The geochemical signatures of fifty-four rock samples and three supplementary drill stem test (DST) oils from the Yacheng-Sanya formations in the central Qiongdongnan Basin (CQB) were analysed. Reconstruction of the early Oligocene−early Miocene (36–16 Ma) palaeovegetation and source analyses of organic matter (OM) were conducted using aliphatic biomarkers in ancient sediments and DST oils. Both the interpreted aquatic and terrigenous OM contributed to the CQB source rocks (SRs) but had varying relative proportions. The four distribution patterns derived from n-alkanes, terpanes, and steranes are representative of four OM composition models of the Yacheng-Sanya SRs, including model A, model B, model C, and model D, which were classified based on the increasing contribution from terrigenous OM relative to aquatic OM. Some terrigenous higher plant-derived biomarkers, including oleanane, des-A-oleanane, C₂₉ ααα 20R sterane, bicadinanes, the C₁₉/(C₁₉ + C₂₃) tricyclic terpane ratio, and other n-alkane-derived ratios suggest that angiosperms had increased proportions in the palaeoflora from early Oligocene to early Miocene, and the bloom of terrigenous higher plants was observed during deposition of upper Lingshui Formation to lower Sanya Formation. These findings are consistent with the incremental total organic carbon and free hydrocarbons + potential hydrocarbons (S₁ + S₂) in the lower Lingshui-lower Sanya strata with a significant enrichment of OM in the E₃l₁-N₁s₂ shales. The maturity- and environment-sensitive aliphatic parameters of the CQB SRs and DST oils suggest that all the samples have predominantly reached their early oil-generation windows but have not exceeded the peak oil windows, except for some immature Sanya Formation shales. In addition, most of the OM in the analysed samples was characterised by mixed OM contributions under anoxic to sub-anoxic conditions. Furthermore, terrestrial-dominant SRs were interpreted to have developed mainly in the Lingshui-Sanya formations and were deposited in sub-oxic to oxic environments, compared to the anoxic to sub-anoxic conditions of the Yacheng Formation.

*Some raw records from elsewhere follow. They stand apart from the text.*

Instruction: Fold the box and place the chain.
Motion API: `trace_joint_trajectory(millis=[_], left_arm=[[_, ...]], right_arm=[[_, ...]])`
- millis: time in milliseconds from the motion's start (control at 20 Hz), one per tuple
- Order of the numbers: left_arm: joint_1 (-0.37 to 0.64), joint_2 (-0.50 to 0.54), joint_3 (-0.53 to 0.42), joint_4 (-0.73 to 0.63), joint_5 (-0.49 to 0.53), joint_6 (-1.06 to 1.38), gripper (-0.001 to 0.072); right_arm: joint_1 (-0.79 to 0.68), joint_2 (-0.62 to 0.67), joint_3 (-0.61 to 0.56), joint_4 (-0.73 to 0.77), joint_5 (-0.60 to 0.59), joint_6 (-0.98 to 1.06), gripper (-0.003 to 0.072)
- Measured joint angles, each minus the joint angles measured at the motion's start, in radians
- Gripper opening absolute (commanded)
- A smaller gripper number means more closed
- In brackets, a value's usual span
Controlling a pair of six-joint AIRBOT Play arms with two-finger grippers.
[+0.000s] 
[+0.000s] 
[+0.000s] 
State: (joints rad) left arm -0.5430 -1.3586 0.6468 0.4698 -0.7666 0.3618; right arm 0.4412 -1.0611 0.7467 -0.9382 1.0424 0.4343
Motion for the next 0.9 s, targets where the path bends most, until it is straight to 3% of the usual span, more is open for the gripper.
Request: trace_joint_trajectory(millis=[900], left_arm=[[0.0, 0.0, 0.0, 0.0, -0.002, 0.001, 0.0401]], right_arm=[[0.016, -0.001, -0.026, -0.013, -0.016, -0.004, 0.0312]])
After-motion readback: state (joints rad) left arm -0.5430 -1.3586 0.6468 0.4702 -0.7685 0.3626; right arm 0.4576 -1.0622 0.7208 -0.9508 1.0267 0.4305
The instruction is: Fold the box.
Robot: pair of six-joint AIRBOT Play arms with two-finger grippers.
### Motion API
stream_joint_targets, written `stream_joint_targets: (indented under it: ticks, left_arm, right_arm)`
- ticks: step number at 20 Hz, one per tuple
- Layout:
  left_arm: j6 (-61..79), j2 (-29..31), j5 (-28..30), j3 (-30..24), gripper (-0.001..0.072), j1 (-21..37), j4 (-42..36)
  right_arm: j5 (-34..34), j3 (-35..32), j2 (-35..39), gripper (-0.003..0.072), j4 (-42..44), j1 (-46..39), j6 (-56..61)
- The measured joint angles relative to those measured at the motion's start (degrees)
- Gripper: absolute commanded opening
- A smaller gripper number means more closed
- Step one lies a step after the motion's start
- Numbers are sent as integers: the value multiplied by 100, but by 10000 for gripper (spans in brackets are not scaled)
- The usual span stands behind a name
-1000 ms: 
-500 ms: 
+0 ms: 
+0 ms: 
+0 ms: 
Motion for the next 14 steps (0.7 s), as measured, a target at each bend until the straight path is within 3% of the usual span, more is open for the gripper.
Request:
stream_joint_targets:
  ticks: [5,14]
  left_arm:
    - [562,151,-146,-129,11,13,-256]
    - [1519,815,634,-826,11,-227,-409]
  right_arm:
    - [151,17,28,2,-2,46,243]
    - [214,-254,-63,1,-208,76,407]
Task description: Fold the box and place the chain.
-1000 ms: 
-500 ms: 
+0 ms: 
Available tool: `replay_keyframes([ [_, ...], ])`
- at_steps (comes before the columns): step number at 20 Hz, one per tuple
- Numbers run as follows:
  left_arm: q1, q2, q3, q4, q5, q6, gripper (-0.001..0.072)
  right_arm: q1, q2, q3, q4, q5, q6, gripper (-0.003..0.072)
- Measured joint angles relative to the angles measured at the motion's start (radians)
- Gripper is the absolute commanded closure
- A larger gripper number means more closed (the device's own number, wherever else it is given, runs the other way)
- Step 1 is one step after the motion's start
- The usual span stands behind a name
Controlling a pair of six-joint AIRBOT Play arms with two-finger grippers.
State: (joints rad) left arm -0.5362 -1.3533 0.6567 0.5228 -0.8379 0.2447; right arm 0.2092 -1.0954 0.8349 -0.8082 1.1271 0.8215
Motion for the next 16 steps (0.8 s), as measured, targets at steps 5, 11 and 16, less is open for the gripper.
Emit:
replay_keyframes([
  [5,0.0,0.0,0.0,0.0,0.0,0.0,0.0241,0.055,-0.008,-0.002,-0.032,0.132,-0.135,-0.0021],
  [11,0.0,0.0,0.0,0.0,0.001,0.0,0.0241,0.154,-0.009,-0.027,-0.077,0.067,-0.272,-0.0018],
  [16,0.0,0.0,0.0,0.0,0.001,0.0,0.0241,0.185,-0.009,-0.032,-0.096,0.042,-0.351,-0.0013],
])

The increase of total organic carbon content of the late Oligocene−early Miocene terrigenously-dominated marine shales in the shallower depth intervals was reported in the Ying-Qiong Basin, South China Sea. The organic enriched lower Sanya Formation shales (early Miocene) have biomarker characteristics of tropical/subtropical plants, with abundant high molecular weight n-alkanes, angiosperm-derived oleanane, rearranged oleananes I, II, II, tricyclic/tetracyclic terpanes including des-A-oleanane, X, *, Y, Z, Z1 and bicadinanes W, T, T1, R. The biomarker characteristics are suggestive of larger influx of the dominant tropical/subtropical angiosperms in flora under a warming and more humid climate during depositions of the lower Sanya Formation (early Miocene) than the older Lingshui Formation (late Oligocene). The tropical/subtropical angiosperm input was thought as the prime control of terrigenous organic matter enrichment relative to the redox condition, and the coeval sea level changes and seafloor spreading in the South China Sea. Enrichment of the terrigenous organic matter in the early Miocene shales is likely in association with the coeval peak East Asian summer monsoon intensity in the South China Sea.